Constitutional Questions: 1. Does the availability of a regulatory exemption for religious employers regarding the Affordable Care Act’s contraceptive mandate eliminate the substantial burden on those organizations’ exercise of their religious freedom? 2. Do the Department of Health and Human Services’ guidelines satisfy the Religious Freedom Restoration Act’s demanding test for overriding religious objections?

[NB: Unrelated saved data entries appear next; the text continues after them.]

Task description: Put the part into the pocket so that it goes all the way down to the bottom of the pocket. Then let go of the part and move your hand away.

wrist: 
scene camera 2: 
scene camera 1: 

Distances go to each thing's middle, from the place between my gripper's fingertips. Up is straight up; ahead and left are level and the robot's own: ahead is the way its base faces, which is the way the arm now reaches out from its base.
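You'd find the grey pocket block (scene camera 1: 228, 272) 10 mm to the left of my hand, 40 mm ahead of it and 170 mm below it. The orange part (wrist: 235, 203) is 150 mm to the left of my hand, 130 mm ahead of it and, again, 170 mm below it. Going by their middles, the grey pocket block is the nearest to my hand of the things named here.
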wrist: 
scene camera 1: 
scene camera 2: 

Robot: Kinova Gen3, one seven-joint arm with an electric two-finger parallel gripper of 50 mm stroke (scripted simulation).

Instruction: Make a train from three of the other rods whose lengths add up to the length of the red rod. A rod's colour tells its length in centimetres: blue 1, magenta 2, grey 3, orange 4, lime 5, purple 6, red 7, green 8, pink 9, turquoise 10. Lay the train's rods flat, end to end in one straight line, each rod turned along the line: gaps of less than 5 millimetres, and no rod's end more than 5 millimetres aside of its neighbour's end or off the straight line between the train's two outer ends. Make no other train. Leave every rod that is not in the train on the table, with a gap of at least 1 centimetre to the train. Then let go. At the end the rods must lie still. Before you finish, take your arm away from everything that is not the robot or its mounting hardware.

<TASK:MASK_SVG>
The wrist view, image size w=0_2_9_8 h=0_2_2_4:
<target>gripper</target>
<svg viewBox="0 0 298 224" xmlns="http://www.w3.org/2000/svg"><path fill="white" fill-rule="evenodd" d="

Ruling: Case Name: Utah v Strieff Date of Oral Argument: MAY 17, 2016

Lead Justice: Laura Verjan

Attorneys representing Petitioner(s): SCOTT SCHRAMM and BRANDON VO

Attorneys representing Respondent(s): MATTHEW PARK and FERMIN MIRANDA

Facts of the Case: Utah Detective Douglas Fackrell received an anonymous tip about drug sales at a South Salt Lake residence and after looking around he speculated there was drug activity taking place. Fackrell saw Edward Joseph Strieff, Jr. leaving the residence and stopped him for questioning. During the stop, Fackrell discovered Strieff had an outstanding warrant and arrested him. During the lawful search after his arrest, Fackrell found methamphetamine and a drug pipe on Strieff’s person. The District Court ruled that, although Fackrell did not have enough evidence to conduct an investigatory stop, the methamphetamine and drug paraphernalia obtained during the lawful search incident to arrest justified the admission of that evidence for trial. The Utah Court of Appeals affirmed the District Court’s ruling, but the Utah Supreme Court reversed and held that the evidence should have been suppressed because the warrant that was the basis for the arrest was discovered during an unlawful investigatory stop.

Constitutional Question: Should evidence seized incident to a lawful arrest on an outstanding warrant be suppressed because the warrant was discovered during an investigatory stop later found to be unlawful?